■ **GIVEN ENTRIES**
§

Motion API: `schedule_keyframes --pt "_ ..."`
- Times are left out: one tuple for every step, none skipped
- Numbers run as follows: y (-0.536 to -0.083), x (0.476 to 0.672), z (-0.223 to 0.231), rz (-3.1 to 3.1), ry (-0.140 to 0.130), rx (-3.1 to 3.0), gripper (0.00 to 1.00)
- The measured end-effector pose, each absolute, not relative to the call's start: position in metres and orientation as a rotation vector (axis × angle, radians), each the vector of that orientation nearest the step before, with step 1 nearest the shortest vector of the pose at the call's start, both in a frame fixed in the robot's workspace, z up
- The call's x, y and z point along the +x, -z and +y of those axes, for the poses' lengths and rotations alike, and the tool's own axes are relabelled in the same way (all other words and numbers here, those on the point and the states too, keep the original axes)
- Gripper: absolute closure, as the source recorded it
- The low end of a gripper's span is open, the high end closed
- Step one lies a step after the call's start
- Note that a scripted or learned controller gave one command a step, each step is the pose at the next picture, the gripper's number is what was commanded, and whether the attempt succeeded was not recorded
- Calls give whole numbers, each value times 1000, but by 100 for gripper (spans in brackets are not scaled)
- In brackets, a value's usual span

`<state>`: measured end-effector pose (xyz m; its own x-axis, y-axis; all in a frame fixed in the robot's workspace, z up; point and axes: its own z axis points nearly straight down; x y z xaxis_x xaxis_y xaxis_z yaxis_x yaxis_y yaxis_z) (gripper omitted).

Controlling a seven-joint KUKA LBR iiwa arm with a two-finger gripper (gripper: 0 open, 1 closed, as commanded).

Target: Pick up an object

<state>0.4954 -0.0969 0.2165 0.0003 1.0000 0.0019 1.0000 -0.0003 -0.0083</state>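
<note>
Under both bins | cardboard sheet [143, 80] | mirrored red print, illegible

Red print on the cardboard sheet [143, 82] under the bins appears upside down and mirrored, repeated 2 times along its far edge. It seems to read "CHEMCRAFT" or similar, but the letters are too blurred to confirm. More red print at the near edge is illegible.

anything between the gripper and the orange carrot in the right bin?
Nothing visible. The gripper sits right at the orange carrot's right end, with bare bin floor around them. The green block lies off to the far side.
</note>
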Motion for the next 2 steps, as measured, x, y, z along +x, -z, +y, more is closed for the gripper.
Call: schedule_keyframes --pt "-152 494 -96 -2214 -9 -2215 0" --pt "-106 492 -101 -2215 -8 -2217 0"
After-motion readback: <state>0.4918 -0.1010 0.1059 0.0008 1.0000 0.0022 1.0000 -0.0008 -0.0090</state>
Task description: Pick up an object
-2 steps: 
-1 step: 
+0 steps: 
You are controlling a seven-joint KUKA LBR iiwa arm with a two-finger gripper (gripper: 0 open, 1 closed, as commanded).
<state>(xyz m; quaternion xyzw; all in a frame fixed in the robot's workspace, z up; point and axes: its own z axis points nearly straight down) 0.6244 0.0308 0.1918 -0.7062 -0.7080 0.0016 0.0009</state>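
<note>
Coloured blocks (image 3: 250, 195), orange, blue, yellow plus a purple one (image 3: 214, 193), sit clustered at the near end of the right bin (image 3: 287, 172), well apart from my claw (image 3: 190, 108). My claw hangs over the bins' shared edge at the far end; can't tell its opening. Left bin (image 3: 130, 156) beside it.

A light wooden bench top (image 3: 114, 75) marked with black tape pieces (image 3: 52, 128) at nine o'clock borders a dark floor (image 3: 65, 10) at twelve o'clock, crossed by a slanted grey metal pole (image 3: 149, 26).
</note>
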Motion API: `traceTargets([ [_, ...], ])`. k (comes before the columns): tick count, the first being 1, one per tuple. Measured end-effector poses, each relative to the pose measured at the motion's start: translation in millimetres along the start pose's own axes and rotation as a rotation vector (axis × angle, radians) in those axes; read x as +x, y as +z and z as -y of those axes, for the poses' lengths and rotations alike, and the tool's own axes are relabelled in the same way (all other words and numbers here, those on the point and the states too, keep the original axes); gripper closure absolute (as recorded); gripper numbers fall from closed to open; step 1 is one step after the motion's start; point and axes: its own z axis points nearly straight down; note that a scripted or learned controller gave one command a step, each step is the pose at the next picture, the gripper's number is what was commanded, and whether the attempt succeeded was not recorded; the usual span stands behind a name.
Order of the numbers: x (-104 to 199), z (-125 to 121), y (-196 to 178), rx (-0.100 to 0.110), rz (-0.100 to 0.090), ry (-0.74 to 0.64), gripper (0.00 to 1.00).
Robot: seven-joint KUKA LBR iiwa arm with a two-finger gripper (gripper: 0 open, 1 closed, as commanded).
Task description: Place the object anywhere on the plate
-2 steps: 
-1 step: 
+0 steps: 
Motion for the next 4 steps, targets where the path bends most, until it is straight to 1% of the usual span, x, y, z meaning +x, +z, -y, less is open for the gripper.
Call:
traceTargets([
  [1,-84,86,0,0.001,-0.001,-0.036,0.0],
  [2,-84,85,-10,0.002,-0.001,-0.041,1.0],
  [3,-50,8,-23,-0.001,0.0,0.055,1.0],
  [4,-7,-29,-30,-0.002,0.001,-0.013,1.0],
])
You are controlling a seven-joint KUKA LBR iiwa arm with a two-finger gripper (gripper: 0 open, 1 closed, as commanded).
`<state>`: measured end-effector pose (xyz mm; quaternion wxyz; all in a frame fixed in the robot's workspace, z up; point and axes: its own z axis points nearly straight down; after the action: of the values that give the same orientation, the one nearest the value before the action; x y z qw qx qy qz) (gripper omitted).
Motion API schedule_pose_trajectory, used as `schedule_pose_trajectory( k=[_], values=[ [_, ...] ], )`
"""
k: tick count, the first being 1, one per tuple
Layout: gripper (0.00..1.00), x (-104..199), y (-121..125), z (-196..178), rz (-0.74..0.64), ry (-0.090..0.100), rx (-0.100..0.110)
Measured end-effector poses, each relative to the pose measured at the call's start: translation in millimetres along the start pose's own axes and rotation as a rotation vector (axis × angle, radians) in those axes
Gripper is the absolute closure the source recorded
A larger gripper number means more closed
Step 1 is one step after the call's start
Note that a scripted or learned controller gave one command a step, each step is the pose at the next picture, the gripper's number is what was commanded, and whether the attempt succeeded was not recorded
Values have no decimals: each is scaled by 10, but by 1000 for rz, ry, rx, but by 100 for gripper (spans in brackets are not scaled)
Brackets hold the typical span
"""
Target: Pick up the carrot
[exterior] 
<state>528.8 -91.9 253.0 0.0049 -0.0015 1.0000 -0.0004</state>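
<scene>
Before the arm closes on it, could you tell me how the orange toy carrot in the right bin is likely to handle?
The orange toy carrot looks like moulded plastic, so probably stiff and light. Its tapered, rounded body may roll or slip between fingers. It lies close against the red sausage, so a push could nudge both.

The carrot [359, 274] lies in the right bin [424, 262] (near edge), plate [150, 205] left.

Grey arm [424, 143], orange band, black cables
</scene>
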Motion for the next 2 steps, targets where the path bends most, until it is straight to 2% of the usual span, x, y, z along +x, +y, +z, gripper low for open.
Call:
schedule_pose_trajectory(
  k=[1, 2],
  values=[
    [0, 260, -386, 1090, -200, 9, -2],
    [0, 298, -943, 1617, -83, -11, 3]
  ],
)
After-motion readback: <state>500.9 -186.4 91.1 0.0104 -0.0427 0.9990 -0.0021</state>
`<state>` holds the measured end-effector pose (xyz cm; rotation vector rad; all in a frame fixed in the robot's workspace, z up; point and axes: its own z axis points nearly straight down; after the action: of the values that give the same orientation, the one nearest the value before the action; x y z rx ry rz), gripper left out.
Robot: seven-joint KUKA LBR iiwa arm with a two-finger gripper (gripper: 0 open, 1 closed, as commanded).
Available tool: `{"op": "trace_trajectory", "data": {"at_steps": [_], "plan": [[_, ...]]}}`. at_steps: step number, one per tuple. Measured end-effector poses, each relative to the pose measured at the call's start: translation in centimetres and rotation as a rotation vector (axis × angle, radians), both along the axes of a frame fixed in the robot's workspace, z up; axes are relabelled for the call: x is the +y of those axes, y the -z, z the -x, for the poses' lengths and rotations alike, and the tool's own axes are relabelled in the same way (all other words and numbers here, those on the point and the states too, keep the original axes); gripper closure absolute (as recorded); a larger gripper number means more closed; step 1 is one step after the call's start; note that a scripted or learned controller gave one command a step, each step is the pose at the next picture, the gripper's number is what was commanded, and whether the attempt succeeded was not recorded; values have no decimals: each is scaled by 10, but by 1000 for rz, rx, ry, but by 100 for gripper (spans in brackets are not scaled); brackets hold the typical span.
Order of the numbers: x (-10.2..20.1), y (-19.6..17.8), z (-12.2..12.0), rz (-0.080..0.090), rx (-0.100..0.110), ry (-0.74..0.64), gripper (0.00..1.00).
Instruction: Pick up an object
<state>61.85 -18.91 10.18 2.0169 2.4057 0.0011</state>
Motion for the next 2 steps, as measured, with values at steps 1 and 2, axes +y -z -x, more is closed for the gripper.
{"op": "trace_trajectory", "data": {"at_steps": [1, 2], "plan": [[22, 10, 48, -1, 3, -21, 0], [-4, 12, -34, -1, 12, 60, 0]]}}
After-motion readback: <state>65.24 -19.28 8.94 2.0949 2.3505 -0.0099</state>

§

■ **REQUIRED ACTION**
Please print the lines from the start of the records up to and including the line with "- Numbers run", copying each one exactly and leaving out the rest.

■ **SOLVED EXERCISE**
Motion API: `schedule_keyframes --pt "_ ..."`
- Times are left out: one tuple for every step, none skipped
- Numbers run as follows: y (-0.536 to -0.083), x (0.476 to 0.672), z (-0.223 to 0.231), rz (-3.1 to 3.1), ry (-0.140 to 0.130), rx (-3.1 to 3.0), gripper (0.00 to 1.00)

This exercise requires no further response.